* [Task objective] Please work out how many lines in the entries below include the string "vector", and reply with the number alone.
-- Records shown follows --
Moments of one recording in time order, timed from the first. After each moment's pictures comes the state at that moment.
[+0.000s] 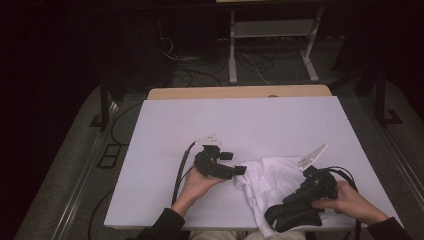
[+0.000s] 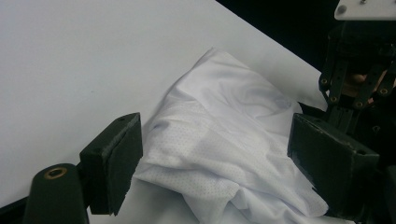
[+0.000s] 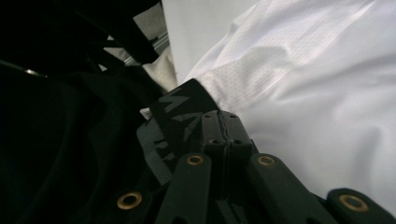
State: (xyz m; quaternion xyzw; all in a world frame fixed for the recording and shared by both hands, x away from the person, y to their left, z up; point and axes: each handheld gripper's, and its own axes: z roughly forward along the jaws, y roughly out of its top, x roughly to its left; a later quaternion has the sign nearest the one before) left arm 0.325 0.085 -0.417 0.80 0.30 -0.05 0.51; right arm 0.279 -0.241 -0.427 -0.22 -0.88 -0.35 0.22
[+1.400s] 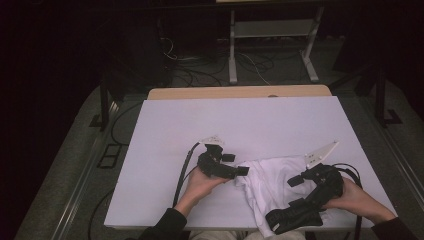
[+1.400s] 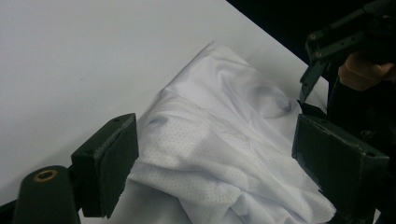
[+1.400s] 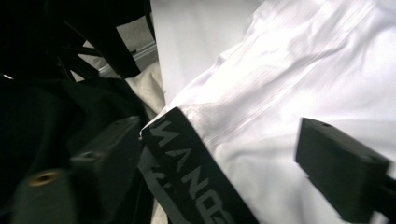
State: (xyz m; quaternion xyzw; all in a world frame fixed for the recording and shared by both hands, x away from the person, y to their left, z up) left arm 0.331 0.078 -0.427 0.80 0.32 -0.08 0.50; right arm 0.277 -0.250 -0.403 -0.20 -0.89 -0.39 0.14
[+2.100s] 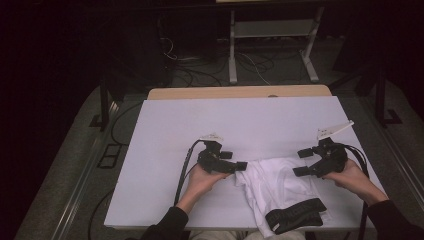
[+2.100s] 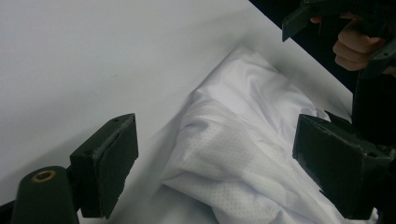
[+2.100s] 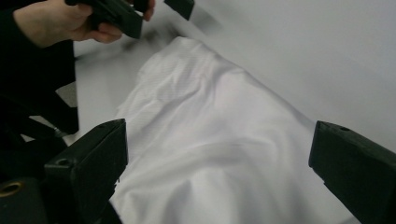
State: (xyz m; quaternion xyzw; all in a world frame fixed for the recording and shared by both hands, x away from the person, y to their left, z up) left arm 0.348 0.080 -0.439 0.79 0.36 -0.07 0.49; right arm 0.336 -0.289 -0.409 -0.31 -0.84 -0.44 0.07
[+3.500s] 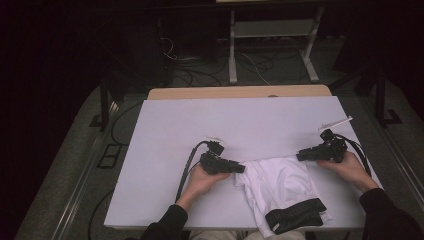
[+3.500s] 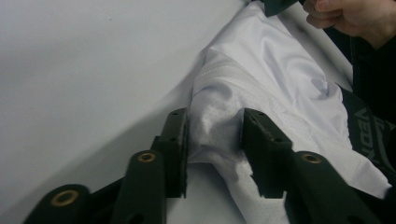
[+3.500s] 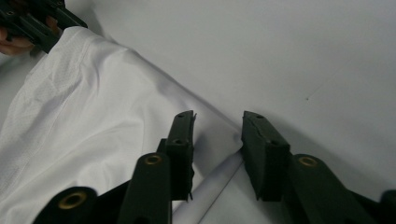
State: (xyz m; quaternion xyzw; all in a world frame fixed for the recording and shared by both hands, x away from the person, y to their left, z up) left arm 0.359 0.075 -0.462 0.81 0.35 -0.14 0.44; right arm 0.384 -0.324 -0.454 -0.40 -0.82 -0.39 0.07
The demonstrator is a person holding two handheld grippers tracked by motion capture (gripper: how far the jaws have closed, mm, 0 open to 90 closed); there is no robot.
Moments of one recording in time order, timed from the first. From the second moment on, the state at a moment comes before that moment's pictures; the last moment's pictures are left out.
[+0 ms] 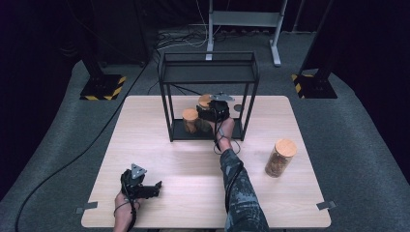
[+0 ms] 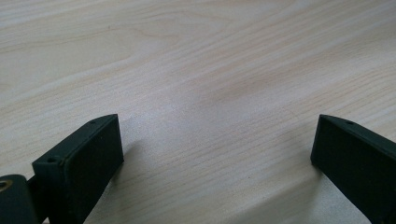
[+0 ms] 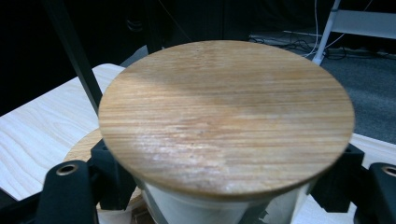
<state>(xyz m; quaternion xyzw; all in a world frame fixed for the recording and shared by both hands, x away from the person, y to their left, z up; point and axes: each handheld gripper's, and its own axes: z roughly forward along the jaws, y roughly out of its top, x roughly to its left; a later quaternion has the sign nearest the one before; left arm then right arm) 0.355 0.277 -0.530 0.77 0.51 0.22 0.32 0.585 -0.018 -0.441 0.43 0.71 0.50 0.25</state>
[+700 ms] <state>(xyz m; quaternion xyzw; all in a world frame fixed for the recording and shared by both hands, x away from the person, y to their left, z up) 0.355 0.277 -0.530 0.77 0.51 0.22 0.32 0.579 -0.028 -0.441 0.47 0.73 0.47 0.16</state>
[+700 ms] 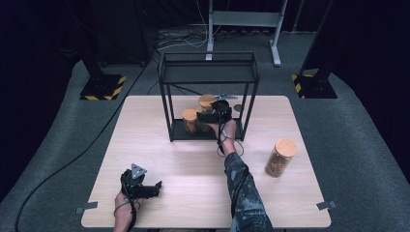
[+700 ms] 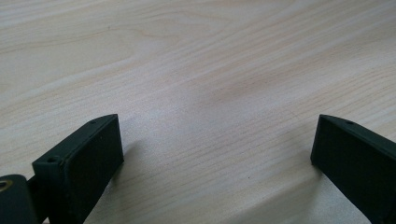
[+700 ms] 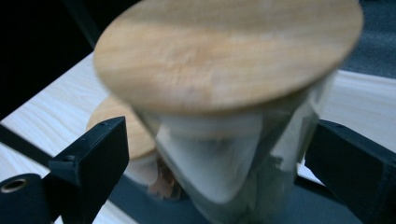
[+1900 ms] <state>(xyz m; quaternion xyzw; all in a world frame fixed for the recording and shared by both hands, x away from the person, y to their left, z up) 0.355 0.277 -0.530 0.77 0.51 0.22 0.32 0.449 -0.062 -0.496 0.43 0.79 0.41 0.11</state>
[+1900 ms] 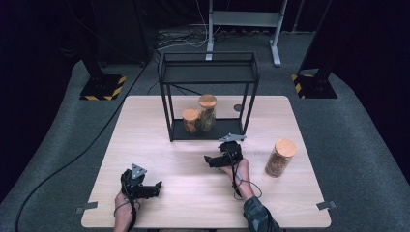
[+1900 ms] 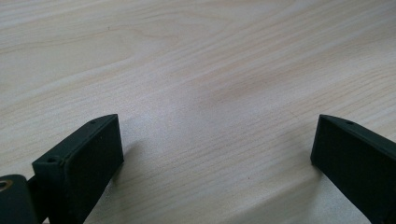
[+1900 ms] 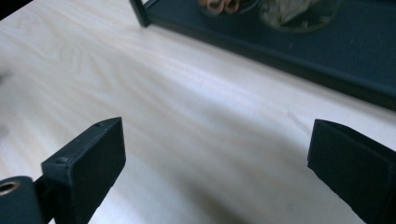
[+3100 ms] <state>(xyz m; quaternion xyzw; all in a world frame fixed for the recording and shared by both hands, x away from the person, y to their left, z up) 0.355 0.277 -0.530 0.77 0.51 0.21 0.32 0.338 -0.131 -0.525 0.44 0.77 0.42 0.17</state>
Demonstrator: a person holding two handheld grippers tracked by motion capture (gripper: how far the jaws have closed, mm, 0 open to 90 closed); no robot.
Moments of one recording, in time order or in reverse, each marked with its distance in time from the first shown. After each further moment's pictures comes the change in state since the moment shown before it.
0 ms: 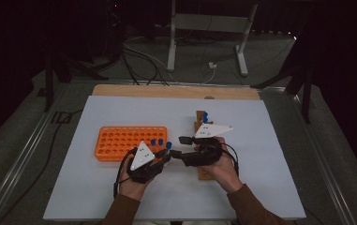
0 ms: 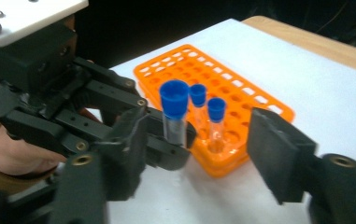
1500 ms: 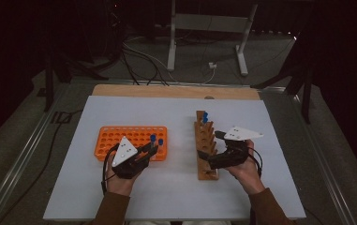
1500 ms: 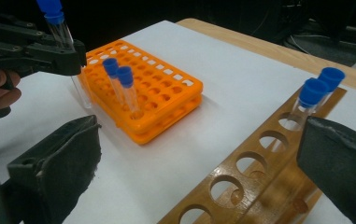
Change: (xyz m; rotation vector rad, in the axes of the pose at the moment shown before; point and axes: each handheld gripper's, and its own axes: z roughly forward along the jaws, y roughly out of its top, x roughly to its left) left arm 0.027 0.001 -0.027 -0.066 0.074 -0.050; right arm -0.037 -0.038 -0.050 -0.054 -0.203 0.033
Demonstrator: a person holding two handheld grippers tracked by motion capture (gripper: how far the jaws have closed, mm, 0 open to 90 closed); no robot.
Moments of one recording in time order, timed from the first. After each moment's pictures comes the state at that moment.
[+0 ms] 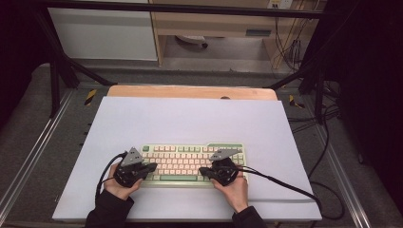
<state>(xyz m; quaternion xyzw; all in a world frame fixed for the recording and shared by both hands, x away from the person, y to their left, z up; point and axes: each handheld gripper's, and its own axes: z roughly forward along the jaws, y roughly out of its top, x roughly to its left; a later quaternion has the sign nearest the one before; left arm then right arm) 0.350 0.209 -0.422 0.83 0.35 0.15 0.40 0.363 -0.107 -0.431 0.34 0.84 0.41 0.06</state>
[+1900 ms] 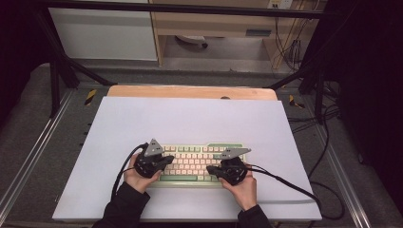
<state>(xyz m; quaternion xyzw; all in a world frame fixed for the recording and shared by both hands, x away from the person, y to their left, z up) 0.375 0.155 -0.413 0.84 0.33 0.15 0.40 0.359 -0.129 -0.419 0.34 0.84 0.42 0.07</state>
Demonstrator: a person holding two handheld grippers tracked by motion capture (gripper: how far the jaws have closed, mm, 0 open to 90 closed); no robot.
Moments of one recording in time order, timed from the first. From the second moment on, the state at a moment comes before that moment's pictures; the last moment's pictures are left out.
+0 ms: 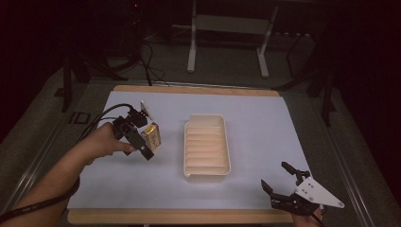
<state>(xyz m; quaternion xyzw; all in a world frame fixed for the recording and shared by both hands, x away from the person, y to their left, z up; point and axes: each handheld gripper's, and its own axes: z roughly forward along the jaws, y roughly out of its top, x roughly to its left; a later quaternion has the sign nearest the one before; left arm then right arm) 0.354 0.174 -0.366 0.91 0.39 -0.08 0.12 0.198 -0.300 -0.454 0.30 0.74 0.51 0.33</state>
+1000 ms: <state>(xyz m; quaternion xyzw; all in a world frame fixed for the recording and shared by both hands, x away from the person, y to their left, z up) 0.433 0.161 -0.379 0.89 0.44 -0.05 0.09 0.199 -0.300 -0.455 0.30 0.75 0.50 0.32</state>
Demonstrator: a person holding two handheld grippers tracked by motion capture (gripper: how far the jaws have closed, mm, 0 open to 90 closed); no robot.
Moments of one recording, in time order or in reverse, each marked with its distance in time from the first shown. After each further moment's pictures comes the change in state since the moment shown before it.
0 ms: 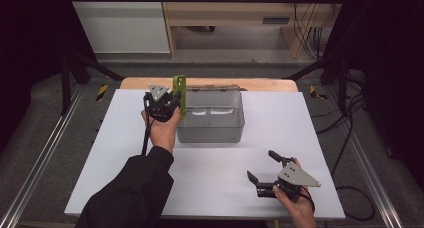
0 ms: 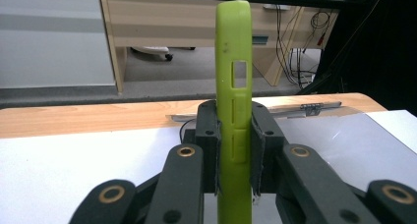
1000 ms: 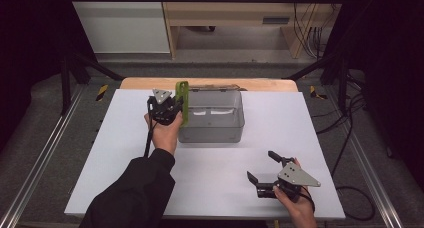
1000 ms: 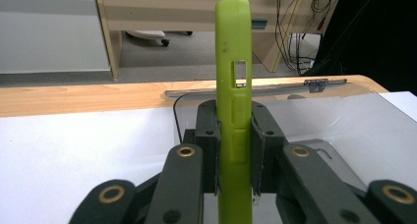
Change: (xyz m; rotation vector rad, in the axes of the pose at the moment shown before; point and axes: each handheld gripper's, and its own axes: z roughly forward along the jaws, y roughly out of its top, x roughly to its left) left arm 0.000 -0.016 0.009 0.057 -0.012 -0.001; right arm 0.000 -0.001 0.000 0.008 0.008 0.000
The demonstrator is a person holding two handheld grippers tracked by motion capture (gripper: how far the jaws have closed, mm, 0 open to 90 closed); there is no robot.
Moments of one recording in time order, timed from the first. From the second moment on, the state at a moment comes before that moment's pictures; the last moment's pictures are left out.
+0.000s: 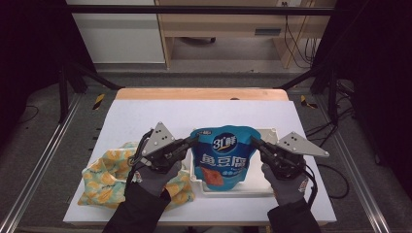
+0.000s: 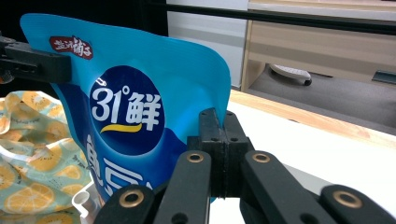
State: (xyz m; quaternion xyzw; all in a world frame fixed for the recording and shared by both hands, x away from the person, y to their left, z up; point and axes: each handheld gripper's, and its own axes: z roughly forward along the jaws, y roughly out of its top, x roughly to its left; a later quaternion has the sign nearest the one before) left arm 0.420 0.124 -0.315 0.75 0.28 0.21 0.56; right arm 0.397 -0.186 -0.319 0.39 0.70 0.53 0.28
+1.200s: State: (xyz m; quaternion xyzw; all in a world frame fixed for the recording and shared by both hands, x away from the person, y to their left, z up) left arm 0.415 0.134 -0.327 0.75 0.28 0.23 0.55; right arm 0.396 -0.185 -0.332 0.40 0.69 0.53 0.29
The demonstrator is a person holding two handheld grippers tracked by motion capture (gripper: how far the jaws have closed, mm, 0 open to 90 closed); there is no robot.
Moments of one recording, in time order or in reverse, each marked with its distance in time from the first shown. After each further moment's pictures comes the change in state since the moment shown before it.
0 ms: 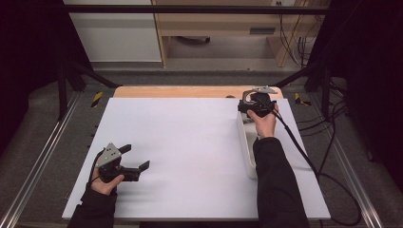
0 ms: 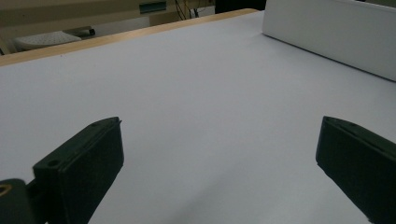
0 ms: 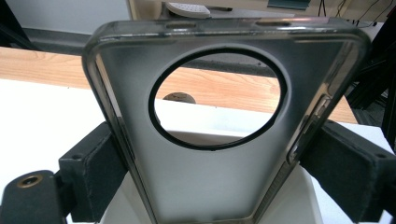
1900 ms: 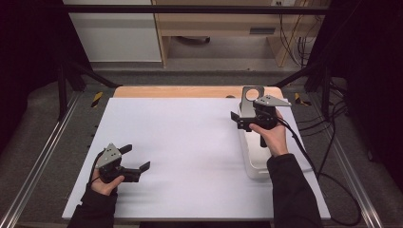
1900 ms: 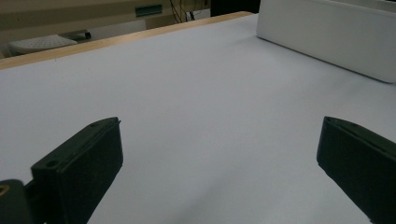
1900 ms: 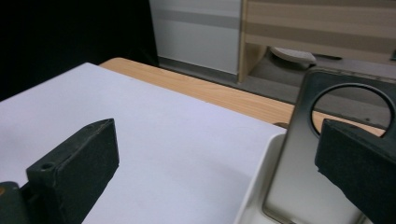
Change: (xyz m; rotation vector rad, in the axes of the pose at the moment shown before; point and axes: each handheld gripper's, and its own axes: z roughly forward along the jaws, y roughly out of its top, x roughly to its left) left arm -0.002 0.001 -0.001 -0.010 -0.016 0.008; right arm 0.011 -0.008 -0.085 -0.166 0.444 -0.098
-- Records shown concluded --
* [Answer space] 3